Еще пример – все с тем же Безминым. Известен документ, согласно которому в 1686 году был художник отослан из Оружейной палаты «в разряд». Это понимали как сообщение о суровом наказании, лишении возможности заниматься живописью. Да, естественный человеческий вывод, но… В своем прошении о возвращении к работе в Оружейной палате Безмин пишет: «Послан я холоп ваш на вашу великих государей службу и будучи я холоп ваш на вашей великих государей бескорысной службе и терпел всякую нужду, из крепости многожды с ратными людьми по вестям ходил и в разборе ратных людей прибылых учинил и сверх писцовых и разборных книг сыскал приписных дворов с двести и с них ваш великих государей хлеб сбирал и на Дон по указу вашему великих государей я холоп ваш отпускал смерды». Значит, мы неверно представляли не только жизнь этого художника, но и само положение живописца на государственной службе в те годы. Безмин за свои редкие успехи в живописи получил дворянство, а как дворянин был направлен на «государскую службу» во время Крымских походов царевны Софьи. Из документов следует, что живописцам в XVII веке охотно доверяли самые ответственные государственные дела так, будто само их искусство, противостоявшее иконописи, принадлежавшей прошлому, обещало, что они не изменят делу реформ и перемен.
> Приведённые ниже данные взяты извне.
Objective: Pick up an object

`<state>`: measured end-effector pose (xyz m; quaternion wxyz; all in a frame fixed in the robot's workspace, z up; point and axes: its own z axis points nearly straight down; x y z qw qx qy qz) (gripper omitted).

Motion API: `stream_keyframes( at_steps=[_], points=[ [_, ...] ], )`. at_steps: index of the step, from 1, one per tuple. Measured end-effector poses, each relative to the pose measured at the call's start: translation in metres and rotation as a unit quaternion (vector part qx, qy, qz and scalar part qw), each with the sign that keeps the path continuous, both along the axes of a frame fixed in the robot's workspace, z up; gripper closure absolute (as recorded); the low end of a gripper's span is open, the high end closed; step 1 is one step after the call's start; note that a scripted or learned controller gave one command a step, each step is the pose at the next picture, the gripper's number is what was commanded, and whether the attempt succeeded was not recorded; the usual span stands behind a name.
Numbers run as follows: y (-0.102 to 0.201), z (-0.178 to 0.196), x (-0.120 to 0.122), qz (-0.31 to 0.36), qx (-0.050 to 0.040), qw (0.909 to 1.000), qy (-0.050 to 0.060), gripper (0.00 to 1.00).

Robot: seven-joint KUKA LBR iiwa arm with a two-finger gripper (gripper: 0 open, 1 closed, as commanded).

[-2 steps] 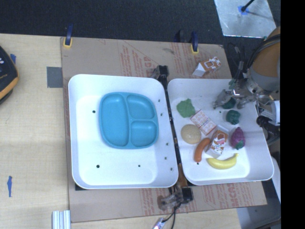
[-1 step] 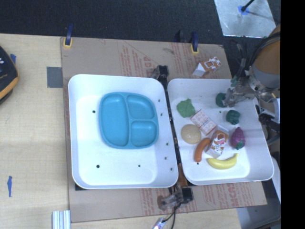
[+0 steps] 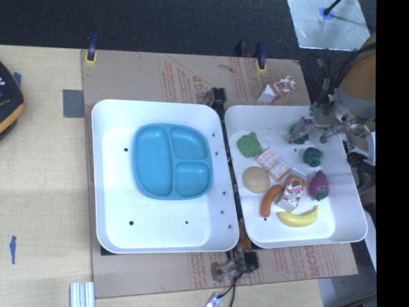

Журнал «Знание – сила» напечатал в последние годы немало статей, посвященных истории XVII века. И в каждой из них, по существу, звучало: «Этот удивительный XVII век – подумать только, что…» Удивление естественно. Но также естественно и новое восприятие прочитанных документов. Их сопоставление и сравнительный анализ дают многое. Через экономику и статистику, через культуру и быт, встающие из документов, не открывается ли нам через них дорога к проникновению и во внутренний мир человека тех лет?
А может, начинать с «либереи»?
Личная библиотека Ивана Грозного, о которой писали современники-иностранцы. Якобы большая. Якобы по различным отраслям знания. Якобы из печатных книг и рукописей. «Якобы», – потому что никаких свидетельств ее существования до сих пор не удалось найти.
«Либерею» видели в кремле Александровой слободы, где волей Грозного семнадцать лет находилась фактическая столица русского государства. И, конечно, есть достаточно оснований считать, что она погибла в страшную и необъяснимую зимнюю грозу 1582 года. Известно, что, уйдя обратно в Москву, вслед за телом им же самим убитого сына, Грозный больше не возвращался в слободу. Оставалась там богатейшая утварь, тем более могли остаться и книги. А спустя год после ухода Грозного над слободой, по свидетельству очевидцев, в сугробах и метели рождественских морозов разразилась гроза. Молния спалила большую часть дворца и попала точно в спальню царя, превратив в пепел лежавшие около постели в специальном сосуде списки осужденных ливонских пленников.
Сомневаться можно во многом. Почему были забыты во дворце списки осужденных? Почему за ними не прислали позже? Грозный ведь никогда не забывал о намеченных казнях… Но гроза действительно была, и дворец действительно пострадал. А вопрос о «либерее» – вопрос о том, какой же пищей духовной питались русские люди в канун XVII столетия, с чем приходили в новый век. Царь не мог служить типичным примером, но и не представлял исключения среди них. «Либерея» заключала в себе круг литературы, имевшей хождение, известной современникам.
В преддверии XVII века печатное дело находилось в центре жестокой борьбы. После Смутного времени оно становится насущной необходимостью. Московская печатня начинает работать 6 января 1615 года, как только удается вернуть из Нижнего Новгорода мастера Никиту Фофанова с его станом, «трудившегося» на ополчение, и собрать печатников – «разбежавшихся хитрых людей». Для печати отводится место в Кремле, а спустя пять лет «особый двор на Никольской улице.
Профессия печатников оказывается, как мы бы теперь сказали, самой перспективной в столице. Только между 1620 и 1638 годами их число в Москве возрастает в семь раз.
Правительство едва успевает отводить землю – лучшую в городе, наравне со знатным иностранцами – печатным мастерам. Типографские книги множатся в числе названий, тиражах, приходит множество технических новшеств… Но в середине века число печатников в Москве начинает сокращаться. И как! К 1660-м годам их в полтора раза меньше, чем в 1638 году, и такое положение сохраняется без малейших изменений до конца века. Процесс, зафиксированный городским переписями и остававшийся незамеченным историками.